### [EXERCISE DIRECTIONS]
Each line from the beginning of the data below through the line containing "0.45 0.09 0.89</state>" should be repeated exactly, please.

### [PROVIDED ENTRIES]
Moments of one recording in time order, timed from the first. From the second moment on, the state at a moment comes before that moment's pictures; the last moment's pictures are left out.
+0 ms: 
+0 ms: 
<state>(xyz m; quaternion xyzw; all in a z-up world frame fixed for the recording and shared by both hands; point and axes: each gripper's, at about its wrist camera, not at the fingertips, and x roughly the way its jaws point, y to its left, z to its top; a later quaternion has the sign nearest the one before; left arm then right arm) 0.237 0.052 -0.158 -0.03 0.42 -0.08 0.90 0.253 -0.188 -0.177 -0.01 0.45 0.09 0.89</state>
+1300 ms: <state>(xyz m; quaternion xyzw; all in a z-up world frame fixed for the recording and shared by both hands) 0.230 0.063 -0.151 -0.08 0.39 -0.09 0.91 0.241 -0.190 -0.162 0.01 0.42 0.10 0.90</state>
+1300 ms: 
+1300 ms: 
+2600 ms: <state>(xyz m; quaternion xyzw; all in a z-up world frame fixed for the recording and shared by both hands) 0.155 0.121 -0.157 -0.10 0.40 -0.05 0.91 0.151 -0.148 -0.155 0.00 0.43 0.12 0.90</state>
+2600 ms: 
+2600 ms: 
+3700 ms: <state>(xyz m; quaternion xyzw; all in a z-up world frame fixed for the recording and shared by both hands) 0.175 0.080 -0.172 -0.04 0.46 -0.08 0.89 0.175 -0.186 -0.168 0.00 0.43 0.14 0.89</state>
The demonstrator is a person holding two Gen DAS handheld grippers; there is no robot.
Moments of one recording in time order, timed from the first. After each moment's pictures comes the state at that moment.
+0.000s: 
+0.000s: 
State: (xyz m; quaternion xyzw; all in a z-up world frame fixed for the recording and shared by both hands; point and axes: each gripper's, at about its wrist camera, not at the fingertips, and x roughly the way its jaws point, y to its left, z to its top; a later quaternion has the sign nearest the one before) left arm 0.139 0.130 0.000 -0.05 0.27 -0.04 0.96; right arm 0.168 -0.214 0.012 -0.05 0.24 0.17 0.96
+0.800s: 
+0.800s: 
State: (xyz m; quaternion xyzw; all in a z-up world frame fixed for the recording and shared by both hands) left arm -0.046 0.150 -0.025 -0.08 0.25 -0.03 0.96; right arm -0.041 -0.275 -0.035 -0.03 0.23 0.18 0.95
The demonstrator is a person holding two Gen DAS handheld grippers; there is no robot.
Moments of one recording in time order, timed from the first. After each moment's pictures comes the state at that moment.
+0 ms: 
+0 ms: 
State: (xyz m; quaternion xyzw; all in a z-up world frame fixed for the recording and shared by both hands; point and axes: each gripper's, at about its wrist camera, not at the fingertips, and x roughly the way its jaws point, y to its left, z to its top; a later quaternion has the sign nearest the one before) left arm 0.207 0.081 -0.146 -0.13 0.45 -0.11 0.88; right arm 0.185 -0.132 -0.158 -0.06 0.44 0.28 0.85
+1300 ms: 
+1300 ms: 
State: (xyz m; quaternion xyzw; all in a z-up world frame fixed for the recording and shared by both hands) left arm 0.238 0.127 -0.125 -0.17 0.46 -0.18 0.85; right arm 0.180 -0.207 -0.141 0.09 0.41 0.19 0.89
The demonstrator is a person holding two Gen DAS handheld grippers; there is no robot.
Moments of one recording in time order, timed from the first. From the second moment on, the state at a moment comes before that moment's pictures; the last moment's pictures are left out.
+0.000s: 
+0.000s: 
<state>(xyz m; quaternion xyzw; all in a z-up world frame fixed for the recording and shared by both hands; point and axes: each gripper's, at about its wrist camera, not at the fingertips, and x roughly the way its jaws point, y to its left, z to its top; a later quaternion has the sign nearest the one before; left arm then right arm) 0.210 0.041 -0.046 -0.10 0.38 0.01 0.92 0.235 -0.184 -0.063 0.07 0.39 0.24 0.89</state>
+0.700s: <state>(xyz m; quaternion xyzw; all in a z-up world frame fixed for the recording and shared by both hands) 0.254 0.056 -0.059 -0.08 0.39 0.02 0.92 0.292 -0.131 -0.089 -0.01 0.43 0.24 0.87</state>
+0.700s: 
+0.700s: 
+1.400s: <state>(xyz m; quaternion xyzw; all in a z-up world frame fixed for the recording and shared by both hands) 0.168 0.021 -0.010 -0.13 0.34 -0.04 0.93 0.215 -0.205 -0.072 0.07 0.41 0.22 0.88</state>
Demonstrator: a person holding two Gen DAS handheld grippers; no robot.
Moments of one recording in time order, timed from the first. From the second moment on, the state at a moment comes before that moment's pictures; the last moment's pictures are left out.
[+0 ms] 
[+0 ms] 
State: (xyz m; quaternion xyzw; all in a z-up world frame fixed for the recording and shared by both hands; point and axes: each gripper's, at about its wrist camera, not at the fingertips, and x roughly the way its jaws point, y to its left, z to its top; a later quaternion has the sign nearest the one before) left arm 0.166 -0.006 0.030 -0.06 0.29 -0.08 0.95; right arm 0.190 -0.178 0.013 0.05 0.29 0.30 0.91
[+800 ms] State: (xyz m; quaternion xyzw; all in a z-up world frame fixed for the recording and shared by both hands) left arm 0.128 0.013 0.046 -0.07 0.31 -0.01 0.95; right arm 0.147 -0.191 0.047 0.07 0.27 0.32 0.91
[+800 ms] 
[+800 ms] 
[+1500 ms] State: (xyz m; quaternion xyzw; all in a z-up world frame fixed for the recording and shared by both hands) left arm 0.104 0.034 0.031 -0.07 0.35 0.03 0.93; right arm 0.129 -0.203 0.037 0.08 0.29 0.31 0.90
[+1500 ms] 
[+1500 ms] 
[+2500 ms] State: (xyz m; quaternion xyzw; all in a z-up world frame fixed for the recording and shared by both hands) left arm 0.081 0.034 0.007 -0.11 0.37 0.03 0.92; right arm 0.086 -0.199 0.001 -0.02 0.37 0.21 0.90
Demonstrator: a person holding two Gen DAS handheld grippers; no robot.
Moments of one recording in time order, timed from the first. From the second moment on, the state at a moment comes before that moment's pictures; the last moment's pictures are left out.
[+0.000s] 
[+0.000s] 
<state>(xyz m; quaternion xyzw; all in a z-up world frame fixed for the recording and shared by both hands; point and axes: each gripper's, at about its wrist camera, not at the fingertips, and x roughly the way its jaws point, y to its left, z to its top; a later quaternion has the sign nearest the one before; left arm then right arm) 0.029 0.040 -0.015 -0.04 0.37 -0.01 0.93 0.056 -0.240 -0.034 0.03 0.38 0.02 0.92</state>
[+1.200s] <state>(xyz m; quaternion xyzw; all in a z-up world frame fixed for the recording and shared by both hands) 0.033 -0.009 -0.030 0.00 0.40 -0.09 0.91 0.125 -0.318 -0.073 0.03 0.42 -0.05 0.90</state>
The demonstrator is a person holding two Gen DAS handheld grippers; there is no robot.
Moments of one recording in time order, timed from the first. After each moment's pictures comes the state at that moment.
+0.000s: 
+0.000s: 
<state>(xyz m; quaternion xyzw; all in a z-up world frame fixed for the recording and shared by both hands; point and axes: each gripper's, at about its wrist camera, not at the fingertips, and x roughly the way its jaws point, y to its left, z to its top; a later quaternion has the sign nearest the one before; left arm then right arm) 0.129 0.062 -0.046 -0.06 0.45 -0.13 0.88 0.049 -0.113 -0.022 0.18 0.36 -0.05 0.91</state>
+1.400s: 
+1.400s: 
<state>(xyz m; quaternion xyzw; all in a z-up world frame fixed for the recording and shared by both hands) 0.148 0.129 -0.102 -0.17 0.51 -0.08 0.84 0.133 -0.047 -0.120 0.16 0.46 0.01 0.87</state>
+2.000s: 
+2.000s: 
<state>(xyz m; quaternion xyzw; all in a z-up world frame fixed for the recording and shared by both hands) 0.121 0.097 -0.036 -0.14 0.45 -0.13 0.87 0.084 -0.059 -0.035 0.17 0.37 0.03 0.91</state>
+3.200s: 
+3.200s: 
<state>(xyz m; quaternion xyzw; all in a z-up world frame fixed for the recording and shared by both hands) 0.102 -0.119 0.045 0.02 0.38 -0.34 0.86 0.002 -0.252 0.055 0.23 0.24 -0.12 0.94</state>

### [COMPLETED EXERCISE]
Moments of one recording in time order, timed from the first. From the second moment on, the state at a moment comes before that moment's pictures; the last moment's pictures are left out.
+0 ms: 
+0 ms: 
<state>(xyz m; quaternion xyzw; all in a z-up world frame fixed for the recording and shared by both hands; point and axes: each gripper's, at about its wrist camera, not at the fingertips, and x roughly the way its jaws point, y to its left, z to its top; a later quaternion has the sign nearest the one before; left arm then right arm) 0.237 0.052 -0.158 -0.03 0.42 -0.08 0.90 0.253 -0.188 -0.177 -0.01 0.45 0.09 0.89</state>

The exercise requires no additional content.